Eine Untersuchung der Aktion Sühnezeichen/Friedensdienste von 1988 spricht von mindestens 2 378 Menschen, die in den Konzentrations- und Strafgefangenenlager ums Leben kamen. In den ab 1939 von der Wehrmacht übernommenen Kriegsgefangenstammlagern (Stalag) starben an die 900 Soldaten verschiedener Nationalitäten. Genaue Zahlen über die zumeist in Massengräbern verscharrten und noch immer nicht restlos identifizierten umgekommenen sowjetischen Kriegsgefangenen gibt es nicht. Sie reichen von 14 250 bis 26 250.

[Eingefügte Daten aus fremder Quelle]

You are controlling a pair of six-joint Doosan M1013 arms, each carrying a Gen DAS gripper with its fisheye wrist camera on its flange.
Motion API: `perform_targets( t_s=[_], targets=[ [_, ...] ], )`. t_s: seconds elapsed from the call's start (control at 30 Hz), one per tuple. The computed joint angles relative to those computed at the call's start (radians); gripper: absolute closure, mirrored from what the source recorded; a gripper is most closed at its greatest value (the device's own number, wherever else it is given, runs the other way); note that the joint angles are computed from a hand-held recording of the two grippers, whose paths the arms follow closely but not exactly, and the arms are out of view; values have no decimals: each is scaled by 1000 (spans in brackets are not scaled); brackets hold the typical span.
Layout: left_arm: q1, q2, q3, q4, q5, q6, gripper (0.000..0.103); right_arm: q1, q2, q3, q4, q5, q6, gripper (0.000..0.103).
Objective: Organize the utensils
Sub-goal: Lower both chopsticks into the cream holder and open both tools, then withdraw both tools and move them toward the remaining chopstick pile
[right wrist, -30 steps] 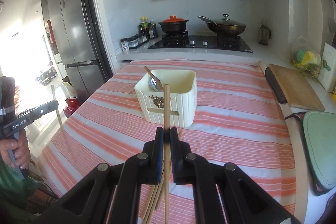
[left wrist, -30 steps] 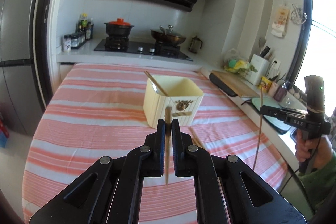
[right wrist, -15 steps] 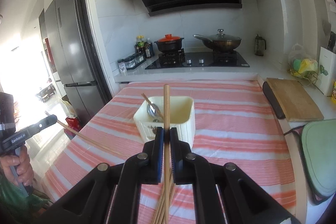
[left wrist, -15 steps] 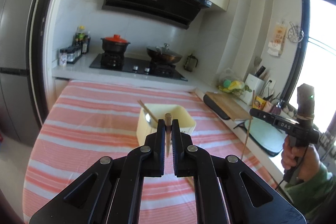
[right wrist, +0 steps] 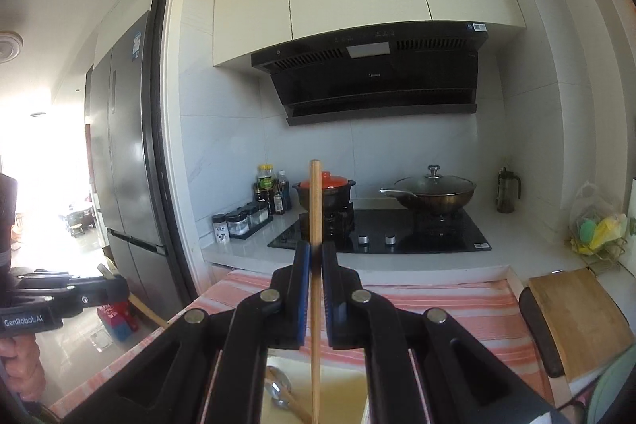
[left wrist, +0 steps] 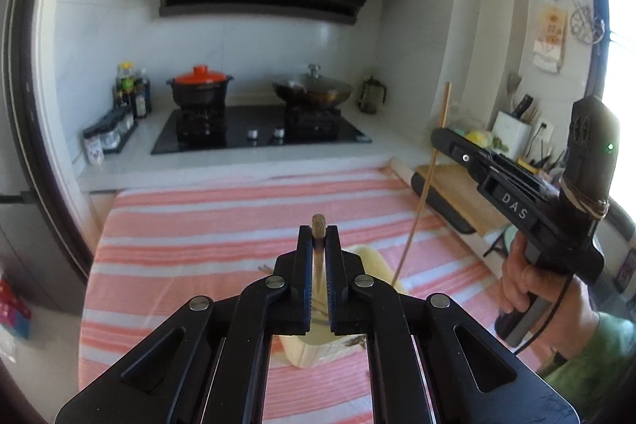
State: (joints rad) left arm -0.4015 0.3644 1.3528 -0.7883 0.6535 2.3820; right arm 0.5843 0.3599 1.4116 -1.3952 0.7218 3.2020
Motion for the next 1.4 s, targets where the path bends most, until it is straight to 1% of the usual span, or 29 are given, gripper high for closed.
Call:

Die Anweisung zum Bau der Emslandlager kam am 5. April 1933 aus dem von Ministerpräsident Hermann Göring geleiten Preußischen Innenministerium in Berlin. Regierungspräsident Bernhard Eggers in Osnabrück erhielt den Auftrag, im Emsland mehrere Konzentrationslager für 3000 bis 5000 politische Häftlinge einzurichten. In dieser Größenordnung hatten die faschistischen Machthaber in den Tagen und Wochen nach dem Reichstagsbrand am 28. Februar 1933 im Rheinland und im Ruhrgebiet in flächendeckenden Aktionen Kommunisten, Sozialdemokraten, Gewerkschafter, Gegner des Regimes jeglicher Couleur verhaftet. Im Emsland sollten sie isoliert werden. Entsprechend entstanden in kürzester Zeit drei Lager für 4000 Häftlinge: Börgermoor bis zum 1. Juli 1933, Esterwegen bis zum 1. August 1933 und das Lager Neusustrum im September 1933. In Börgermoor waren bis zu 90 Prozent der Häftlinge Kommunisten, Sozialdemokraten und Gewerkschafter. In Neusustrum standen zur »Begrüßung« der von einem 28 Kilometer langen Weg vom Bahnhof bis zum Lager total erschöpften Häftlinge offene Särge bereit. Im September 1936 gingen die letzten Häftlinge von Esterwegen auf »Transport« in das nahe bei Berlin neu errichtete KZ Sachsenhausen.

Über den maßlosen Terror der SS im Lager Börgermoor, das ab 1. Juli 1933 bereits unter dem Kommando der SS stand, hat der Schauspieler und spätere Intendant des Deutschen Theaters in Berlin, Wolfgang Langhoff in seinem Bericht »Die Moorsoldaten. 13 Monate Konzentrationslager« erschütternde Einzelheiten geschildert. Aber auch über den Widerstand der Häftlinge und die Entstehung des Moorsoldatenliedes, das in einer von der illegalen Häftlingsleitung organisierten Kulturveranstaltung »Zirkus Konzentrazani« erstmals durch 16 Häftlinge im Beisein der SS öffentlich gesungen wurde. Langhoff nutzte eine von der SS zu Pfingsten angeordnete Veranstaltung, den Häftlingen Mut zu machen, »obwohl wir Humor und Galgen noch nie so dicht beieinander erlebt haben«.

Als im Sommer des Jahres 2000 erstmals im Gemeinderat in einer nichtöffentlichen Sitzung über das »sensible Thema« der Errichtung einer Gedenkstätte in Erstwegen gesprochen wurde, befanden Gemeindevertreter, eigentlich sei man »schon drei Schritte zu weit gegangen«. Es bleibt zu hoffen, dass beim Festakt am 21. Oktober die Festredner nicht diejenigen vergessen, die durch ihr jahrzehntelanges Engagement die Schritte zur nun vollendeten Gedenkstätte durchgesetzt haben.